Bringt ihr denn euren Workshop auch in Agenturen, damit sie sich die nötige Kompetenz ins Haus holen können durch Weiterbildung?
Petra Sammer: Wir bieten drei Varianten an. Ein Mini-Powertraining von zwei Stunden – nicht alle in einer Agentur sind ja an einem Filmproduktionsprozess beteiligt, streifen das Thema aber an irgendeinem Punkt. Daher gibt es einen Allround Mini-Workshop für das ganze Team. Etwas umfassender sind die halbtägigen Workshops. Für Unternehmen oder Agenturen, die als Team das Thema vertiefen wollen. Und natürlich wird es auch weiterhin offene Trainings geben, wo man sich als Einzelperson anmelden kann. Termine gerne bei uns erfragen oder online checken.
Philipp Lenner: Die halbtägigen Trainings teilen sich in der Regel in zwei Bereiche auf: Teil eins behandelt die Arbeitsschritte bis zur Beauftragung einer Filmproduktion. Wie finde ich den richtigen Inhalt, wie muss ich den Kunden hinterfragen, um das richtige Briefing zu bekommen etc. Und Teil zwei beschäftigt sich mit allem, was passieren muss, wenn der Auftraggeber sich für ein Format entschieden hat, das Budget geklärt ist und losgelegt werden kann. In den weiteren Schritten bis zum fertigen Film kann noch so viel passieren. Wir wollen den Workshopteilnehmern dabei helfen, nicht nur das Gespräch zum Erstbriefing richtig bestreiten zu können, sondern auch, dass die Zusammenarbeit mit einer Filmproduktion über eine Agentur Richtung Unternehmen so gut wie möglich abläuft.
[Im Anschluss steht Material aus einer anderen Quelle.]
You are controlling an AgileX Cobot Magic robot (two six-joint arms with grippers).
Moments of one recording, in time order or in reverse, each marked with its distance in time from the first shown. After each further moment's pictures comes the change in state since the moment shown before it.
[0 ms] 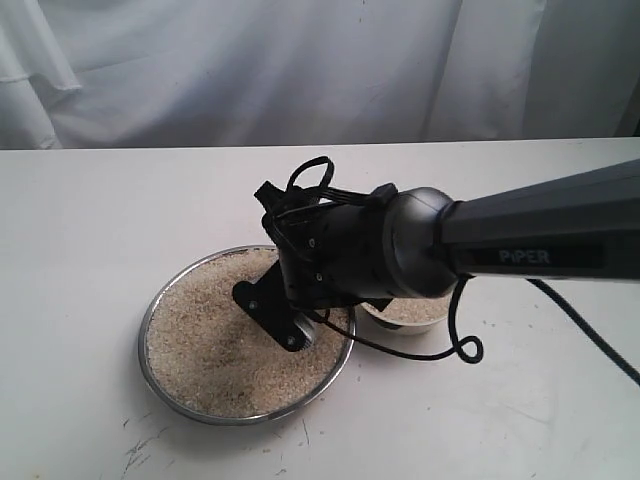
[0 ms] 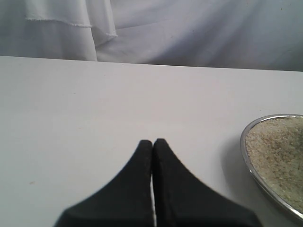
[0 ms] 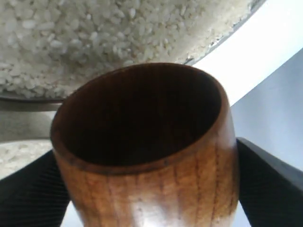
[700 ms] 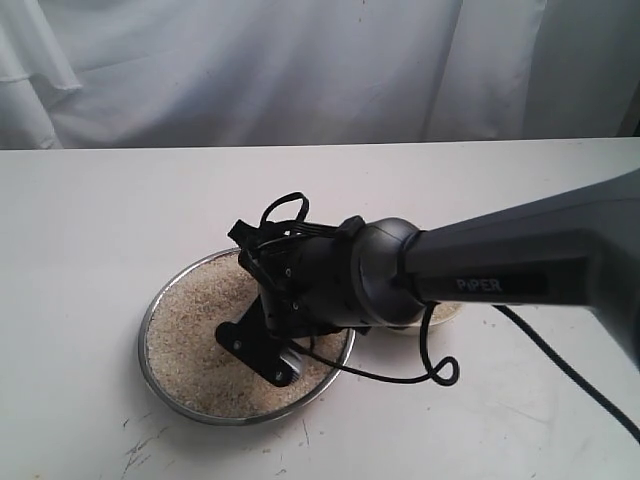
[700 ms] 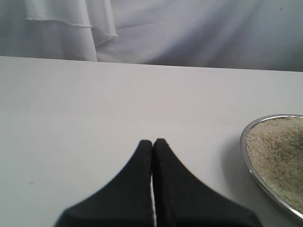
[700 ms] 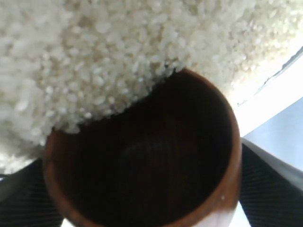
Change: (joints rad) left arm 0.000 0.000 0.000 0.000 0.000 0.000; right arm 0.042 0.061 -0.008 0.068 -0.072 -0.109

Dass die üblichen Stolpersteine und Kostenfallen einmal besprochen werden. Dass die kreativen Einflüsse einmal angerissen werden. Dass klar wird, wie so eine Geschichte weitererzählt werden muss, wenn man sie gefunden hat. Wir wollen für Agenturen mit wenig Filmerfahrung eine Basis schaffen, auf der sie Kunden vom Erstgespräch bis zum fertigen Film besser begleiten können.
Petra Sammer: Und als nächstes kann man sich dann auf die Fortsetzung freuen, den Fortgeschrittenenkurs „Frau Maier, wir MACHEN jetzt den Imagefilm“ – da gibt es dann Tipps und Tricks für die Produktion und weitere Vermarktung von Filmen.